** WHAT THIS TASK INVOLVES **
Lines that contain the string "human" are the ones to list; copy all of them from the records.

** DATA SUPPLIED **
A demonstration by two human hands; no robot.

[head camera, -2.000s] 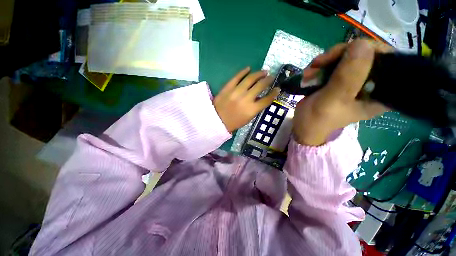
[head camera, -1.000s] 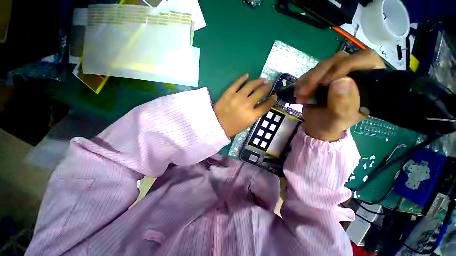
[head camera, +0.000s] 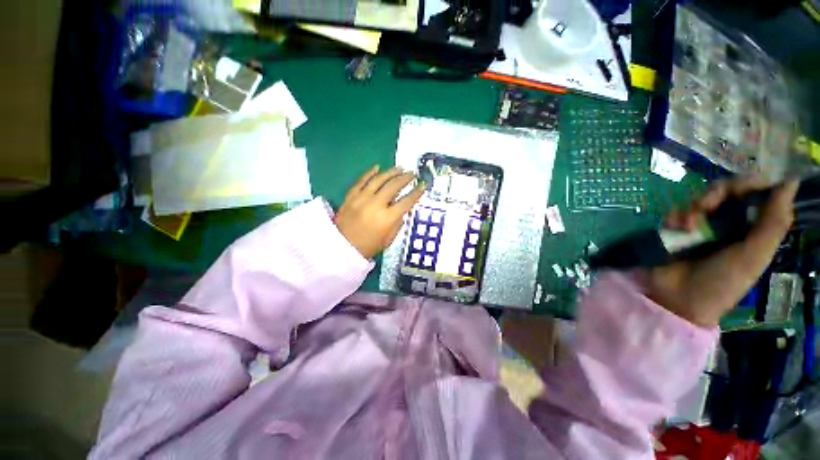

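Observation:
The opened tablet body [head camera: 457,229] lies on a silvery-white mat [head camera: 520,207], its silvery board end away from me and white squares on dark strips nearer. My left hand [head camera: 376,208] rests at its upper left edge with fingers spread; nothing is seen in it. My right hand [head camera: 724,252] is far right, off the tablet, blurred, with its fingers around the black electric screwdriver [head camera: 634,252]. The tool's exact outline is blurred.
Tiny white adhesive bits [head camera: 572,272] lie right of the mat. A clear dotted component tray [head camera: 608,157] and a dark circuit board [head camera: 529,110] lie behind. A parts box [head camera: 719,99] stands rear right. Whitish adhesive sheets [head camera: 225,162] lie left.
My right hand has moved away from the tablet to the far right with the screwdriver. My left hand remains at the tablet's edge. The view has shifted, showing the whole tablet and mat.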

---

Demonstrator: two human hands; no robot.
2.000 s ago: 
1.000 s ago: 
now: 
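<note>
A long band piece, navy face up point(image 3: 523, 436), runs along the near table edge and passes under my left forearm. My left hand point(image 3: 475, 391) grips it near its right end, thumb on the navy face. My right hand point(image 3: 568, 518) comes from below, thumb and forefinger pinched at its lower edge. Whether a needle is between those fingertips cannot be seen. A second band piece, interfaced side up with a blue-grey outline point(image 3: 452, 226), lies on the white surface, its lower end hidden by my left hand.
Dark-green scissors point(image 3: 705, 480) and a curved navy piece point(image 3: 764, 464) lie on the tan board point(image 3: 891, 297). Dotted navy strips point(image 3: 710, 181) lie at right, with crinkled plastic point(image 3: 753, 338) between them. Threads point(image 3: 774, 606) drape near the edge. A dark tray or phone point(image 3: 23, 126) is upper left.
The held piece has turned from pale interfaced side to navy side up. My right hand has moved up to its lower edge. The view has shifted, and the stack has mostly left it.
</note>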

** SOLUTION BELOW **
A demonstration by two human hands; no robot.
Demonstrator: two human hands; no robot.

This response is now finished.